> [WORK TASK] Please repeat the listing below in its entirety, exactly.

_ _ _ _

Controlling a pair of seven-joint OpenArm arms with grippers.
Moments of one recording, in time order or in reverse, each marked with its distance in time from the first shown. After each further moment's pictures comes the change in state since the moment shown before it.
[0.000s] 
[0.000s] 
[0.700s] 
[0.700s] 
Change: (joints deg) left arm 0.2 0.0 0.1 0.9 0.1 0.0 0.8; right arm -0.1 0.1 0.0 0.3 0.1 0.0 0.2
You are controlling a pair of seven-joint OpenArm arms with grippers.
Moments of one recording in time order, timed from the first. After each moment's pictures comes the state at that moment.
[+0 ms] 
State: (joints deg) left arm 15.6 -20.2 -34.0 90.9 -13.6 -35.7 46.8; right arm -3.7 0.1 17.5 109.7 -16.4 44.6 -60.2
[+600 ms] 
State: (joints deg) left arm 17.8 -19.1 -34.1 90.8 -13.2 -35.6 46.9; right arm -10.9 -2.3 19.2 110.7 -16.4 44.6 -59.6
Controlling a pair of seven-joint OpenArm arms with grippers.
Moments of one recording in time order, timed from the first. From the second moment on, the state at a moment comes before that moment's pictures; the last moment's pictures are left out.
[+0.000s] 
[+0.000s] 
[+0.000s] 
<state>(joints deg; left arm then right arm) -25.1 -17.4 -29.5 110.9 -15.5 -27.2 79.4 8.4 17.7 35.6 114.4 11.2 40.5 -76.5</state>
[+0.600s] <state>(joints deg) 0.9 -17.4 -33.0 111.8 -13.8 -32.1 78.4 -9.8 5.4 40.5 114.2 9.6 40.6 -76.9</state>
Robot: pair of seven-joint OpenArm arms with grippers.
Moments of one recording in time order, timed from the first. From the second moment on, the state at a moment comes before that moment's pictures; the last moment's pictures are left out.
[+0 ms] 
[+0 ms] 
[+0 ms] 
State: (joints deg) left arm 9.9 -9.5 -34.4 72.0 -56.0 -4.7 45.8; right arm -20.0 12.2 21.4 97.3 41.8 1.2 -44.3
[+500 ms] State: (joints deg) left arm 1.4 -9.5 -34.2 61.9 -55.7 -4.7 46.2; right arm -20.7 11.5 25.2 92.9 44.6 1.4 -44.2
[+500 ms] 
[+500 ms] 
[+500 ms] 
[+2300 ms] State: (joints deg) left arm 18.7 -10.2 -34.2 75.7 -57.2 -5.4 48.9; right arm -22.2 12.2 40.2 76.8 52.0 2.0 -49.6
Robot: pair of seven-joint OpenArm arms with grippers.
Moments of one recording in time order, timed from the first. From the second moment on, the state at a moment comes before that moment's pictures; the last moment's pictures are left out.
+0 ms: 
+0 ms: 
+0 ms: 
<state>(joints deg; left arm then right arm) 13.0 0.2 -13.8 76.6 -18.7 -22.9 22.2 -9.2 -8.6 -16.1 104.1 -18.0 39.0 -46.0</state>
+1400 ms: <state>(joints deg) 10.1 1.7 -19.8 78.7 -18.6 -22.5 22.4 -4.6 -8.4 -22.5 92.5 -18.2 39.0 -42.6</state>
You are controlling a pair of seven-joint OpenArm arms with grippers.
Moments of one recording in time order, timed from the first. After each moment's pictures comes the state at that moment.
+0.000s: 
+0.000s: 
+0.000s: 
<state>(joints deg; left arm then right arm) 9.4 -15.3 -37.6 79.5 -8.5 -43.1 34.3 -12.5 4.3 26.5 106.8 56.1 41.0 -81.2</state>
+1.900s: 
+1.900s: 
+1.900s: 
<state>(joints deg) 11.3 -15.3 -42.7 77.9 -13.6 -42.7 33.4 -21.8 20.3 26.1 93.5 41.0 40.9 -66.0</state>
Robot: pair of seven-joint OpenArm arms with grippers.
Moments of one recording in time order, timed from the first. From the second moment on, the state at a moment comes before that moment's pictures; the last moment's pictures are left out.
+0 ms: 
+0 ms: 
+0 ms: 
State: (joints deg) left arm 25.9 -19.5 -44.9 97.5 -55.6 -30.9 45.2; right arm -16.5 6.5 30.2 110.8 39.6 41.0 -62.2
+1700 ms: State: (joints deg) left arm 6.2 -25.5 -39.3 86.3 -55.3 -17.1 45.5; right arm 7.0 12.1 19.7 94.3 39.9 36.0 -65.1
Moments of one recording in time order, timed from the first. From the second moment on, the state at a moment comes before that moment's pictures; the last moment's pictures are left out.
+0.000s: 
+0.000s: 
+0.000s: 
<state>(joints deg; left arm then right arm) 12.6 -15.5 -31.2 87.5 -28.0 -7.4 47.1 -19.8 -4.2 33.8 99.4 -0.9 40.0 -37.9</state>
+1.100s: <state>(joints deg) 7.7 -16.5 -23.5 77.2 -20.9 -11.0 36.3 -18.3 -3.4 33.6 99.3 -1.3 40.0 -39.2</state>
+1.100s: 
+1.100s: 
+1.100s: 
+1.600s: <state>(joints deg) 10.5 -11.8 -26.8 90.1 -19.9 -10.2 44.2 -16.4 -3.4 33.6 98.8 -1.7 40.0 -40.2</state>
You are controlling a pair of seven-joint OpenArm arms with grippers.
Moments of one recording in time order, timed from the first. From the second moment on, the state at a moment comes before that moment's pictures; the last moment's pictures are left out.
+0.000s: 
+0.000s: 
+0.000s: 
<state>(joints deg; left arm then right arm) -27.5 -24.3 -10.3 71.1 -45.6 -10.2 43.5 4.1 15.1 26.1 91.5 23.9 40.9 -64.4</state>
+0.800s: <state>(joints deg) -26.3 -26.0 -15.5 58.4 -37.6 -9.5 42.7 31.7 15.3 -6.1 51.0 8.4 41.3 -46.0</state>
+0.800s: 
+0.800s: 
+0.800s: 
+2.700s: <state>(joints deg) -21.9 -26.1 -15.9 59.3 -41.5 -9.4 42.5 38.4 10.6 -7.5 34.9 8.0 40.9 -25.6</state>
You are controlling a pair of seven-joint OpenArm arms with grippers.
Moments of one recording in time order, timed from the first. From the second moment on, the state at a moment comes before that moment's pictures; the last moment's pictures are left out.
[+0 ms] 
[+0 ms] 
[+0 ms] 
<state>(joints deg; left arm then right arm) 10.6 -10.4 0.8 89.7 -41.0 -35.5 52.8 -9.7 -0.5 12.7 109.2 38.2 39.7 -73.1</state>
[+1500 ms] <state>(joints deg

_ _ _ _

> [TASK ANSWER]
Controlling a pair of seven-joint OpenArm arms with grippers.
Moments of one recording, in time order or in reverse, each marked with its distance in time from the first shown. After each further moment's pictures comes the change in state since the moment shown before it.
[0.000s] 
[0.000s] 
[0.700s] 
[0.700s] 
Change: (joints deg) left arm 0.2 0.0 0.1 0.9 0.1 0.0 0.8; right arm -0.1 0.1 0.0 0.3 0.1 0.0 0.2
You are controlling a pair of seven-joint OpenArm arms with grippers.
Moments of one recording in time order, timed from the first. After each moment's pictures comes the state at that moment.
[+0 ms] 
State: (joints deg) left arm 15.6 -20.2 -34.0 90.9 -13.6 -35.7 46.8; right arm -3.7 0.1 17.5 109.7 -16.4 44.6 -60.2
[+600 ms] 
State: (joints deg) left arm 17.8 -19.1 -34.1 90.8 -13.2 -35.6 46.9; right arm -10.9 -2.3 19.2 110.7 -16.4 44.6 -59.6
Controlling a pair of seven-joint OpenArm arms with grippers.
Moments of one recording in time order, timed from the first. From the second moment on, the state at a moment comes before that moment's pictures; the last moment's pictures are left out.
[+0.000s] 
[+0.000s] 
[+0.000s] 
<state>(joints deg; left arm then right arm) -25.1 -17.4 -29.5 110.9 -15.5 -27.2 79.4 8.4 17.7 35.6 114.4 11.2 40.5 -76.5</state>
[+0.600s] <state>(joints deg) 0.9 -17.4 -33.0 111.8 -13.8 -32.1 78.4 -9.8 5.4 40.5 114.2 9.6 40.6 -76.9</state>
Robot: pair of seven-joint OpenArm arms with grippers.
Moments of one recording in time order, timed from the first. From the second moment on, the state at a moment comes before that moment's pictures; the last moment's pictures are left out.
[+0 ms] 
[+0 ms] 
[+0 ms] 
State: (joints deg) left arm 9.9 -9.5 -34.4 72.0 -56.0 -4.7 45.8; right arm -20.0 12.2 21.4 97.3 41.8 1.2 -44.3
[+500 ms] State: (joints deg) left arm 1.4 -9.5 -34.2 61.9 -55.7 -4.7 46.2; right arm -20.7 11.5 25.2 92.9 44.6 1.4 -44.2
[+500 ms] 
[+500 ms] 
[+500 ms] 
[+2300 ms] State: (joints deg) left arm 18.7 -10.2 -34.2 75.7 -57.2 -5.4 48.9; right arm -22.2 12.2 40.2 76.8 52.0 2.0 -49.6
Robot: pair of seven-joint OpenArm arms with grippers.
Moments of one recording in time order, timed from the first. From the second moment on, the state at a moment comes before that moment's pictures; the last moment's pictures are left out.
+0 ms: 
+0 ms: 
+0 ms: 
<state>(joints deg; left arm then right arm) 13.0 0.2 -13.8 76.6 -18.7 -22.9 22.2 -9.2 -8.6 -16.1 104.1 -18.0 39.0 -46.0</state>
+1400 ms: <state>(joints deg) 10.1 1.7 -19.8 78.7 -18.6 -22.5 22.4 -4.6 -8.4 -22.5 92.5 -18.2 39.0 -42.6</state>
You are controlling a pair of seven-joint OpenArm arms with grippers.
Moments of one recording in time order, timed from the first. After each moment's pictures comes the state at that moment.
+0.000s: 
+0.000s: 
+0.000s: 
<state>(joints deg; left arm then right arm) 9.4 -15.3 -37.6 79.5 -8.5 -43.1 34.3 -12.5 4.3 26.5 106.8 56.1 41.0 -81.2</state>
+1.900s: 
+1.900s: 
+1.900s: 
<state>(joints deg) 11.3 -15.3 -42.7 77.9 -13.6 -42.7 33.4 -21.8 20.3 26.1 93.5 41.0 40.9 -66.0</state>
Robot: pair of seven-joint OpenArm arms with grippers.
Moments of one recording in time order, timed from the first. From the second moment on, the state at a moment comes before that moment's pictures; the last moment's pictures are left out.
+0 ms: 
+0 ms: 
+0 ms: 
State: (joints deg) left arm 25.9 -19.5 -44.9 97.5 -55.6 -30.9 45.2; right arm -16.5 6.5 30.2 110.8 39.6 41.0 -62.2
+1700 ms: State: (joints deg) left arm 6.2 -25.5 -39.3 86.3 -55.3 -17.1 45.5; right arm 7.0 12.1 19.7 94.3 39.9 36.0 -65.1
Moments of one recording in time order, timed from the first. From the second moment on, the state at a moment comes before that moment's pictures; the last moment's pictures are left out.
+0.000s: 
+0.000s: 
+0.000s: 
<state>(joints deg; left arm then right arm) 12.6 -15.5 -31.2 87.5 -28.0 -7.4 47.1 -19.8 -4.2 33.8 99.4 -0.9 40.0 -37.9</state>
+1.100s: <state>(joints deg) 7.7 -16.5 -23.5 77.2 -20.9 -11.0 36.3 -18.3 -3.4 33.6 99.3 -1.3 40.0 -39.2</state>
+1.100s: 
+1.100s: 
+1.100s: 
+1.600s: <state>(joints deg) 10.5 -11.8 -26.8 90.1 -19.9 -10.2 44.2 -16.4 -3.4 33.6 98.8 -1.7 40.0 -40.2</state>
You are controlling a pair of seven-joint OpenArm arms with grippers.
Moments of one recording in time order, timed from the first. From the second moment on, the state at a moment comes before that moment's pictures; the last moment's pictures are left out.
+0.000s: 
+0.000s: 
+0.000s: 
<state>(joints deg; left arm then right arm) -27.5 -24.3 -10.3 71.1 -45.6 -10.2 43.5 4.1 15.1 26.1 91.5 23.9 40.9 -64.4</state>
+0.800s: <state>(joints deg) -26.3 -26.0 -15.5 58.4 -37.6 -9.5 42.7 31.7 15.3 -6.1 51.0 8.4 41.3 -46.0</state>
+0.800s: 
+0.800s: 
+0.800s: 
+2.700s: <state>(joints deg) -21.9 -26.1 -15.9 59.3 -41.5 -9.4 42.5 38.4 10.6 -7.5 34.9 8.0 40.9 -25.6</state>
You are controlling a pair of seven-joint OpenArm arms with grippers.
Moments of one recording in time order, timed from the first. From the second moment on, the state at a moment comes before that moment's pictures; the last moment's pictures are left out.
[+0 ms] 
[+0 ms] 
[+0 ms] 
<state>(joints deg; left arm then right arm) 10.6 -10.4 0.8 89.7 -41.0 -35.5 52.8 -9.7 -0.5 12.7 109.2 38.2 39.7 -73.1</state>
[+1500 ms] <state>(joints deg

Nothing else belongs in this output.